ABOUT THIS EXERCISE:
The answer should match the entries that follow exactly, except that no image appears in it.

DATA SHOWN:
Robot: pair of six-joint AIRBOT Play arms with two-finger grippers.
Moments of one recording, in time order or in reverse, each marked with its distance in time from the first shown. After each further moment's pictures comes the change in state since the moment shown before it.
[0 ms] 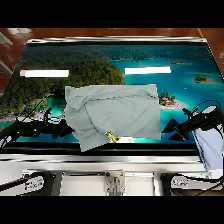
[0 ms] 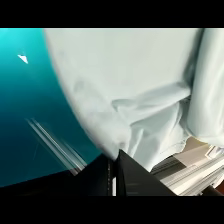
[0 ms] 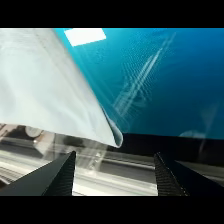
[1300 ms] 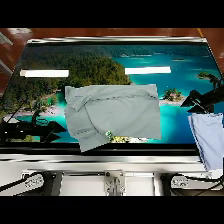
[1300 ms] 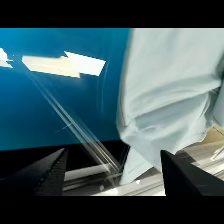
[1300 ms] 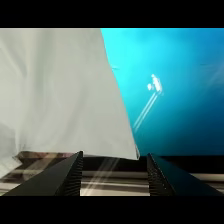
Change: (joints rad) left arm 0.183 0.026 0.026 0.177 -0.122 -0.045; right arm 0.001 -0.003 0.581 -0.061 0.219 0.111
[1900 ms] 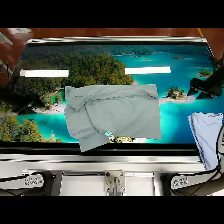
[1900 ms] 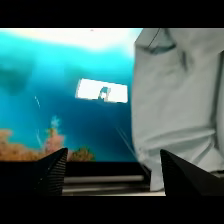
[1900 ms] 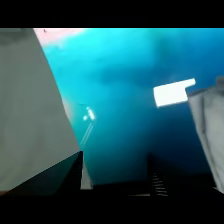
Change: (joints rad) left arm -0.017 -0.156 0.724 0.385 -0.324 -0.255; right arm 0.114 -0.156 0.350 -0.262 0.050 0.049
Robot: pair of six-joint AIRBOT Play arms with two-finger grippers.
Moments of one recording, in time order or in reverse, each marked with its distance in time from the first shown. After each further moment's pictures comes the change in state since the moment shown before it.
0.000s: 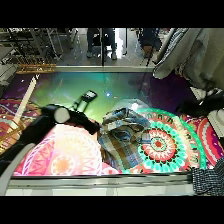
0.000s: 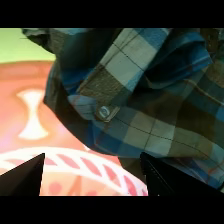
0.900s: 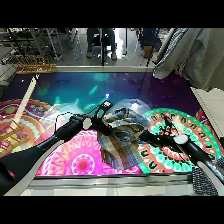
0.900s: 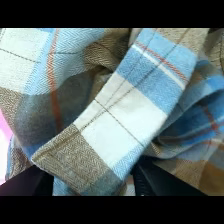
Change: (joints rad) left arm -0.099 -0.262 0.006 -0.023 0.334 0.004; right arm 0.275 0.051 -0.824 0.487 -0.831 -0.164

TASK RESULT:
Robot: pair of six-joint AIRBOT Play arms with two-finger grippers.
Moments of one recording, in time order or in reverse, each marked with its distance in time from the first shown. After each further moment's pictures comes the change in state since the moment shown before it.
[0 ms] 
[0 ms] 
[0 ms] 
[1300 ms] 
[1300 ms] 
[1300 ms] 
Change: (joints rad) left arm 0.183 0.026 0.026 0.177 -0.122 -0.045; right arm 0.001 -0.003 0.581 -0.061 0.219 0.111
[1900 ms] 
[1900 ms] 
[1900 ms] 
Change: (joints rad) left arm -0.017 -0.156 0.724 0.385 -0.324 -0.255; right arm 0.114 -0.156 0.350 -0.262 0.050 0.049
Robot: pair of six-joint AIRBOT Play arms with two-finger grippers.
Moments of one recording, in time order or in reverse, each marked with its distance in time from the first shown. After each further moment's pictures comes the change in state since the moment shown before it.
0.000s: 
0.000s: 
0.900s: 
0.900s: 
Change: (joints rad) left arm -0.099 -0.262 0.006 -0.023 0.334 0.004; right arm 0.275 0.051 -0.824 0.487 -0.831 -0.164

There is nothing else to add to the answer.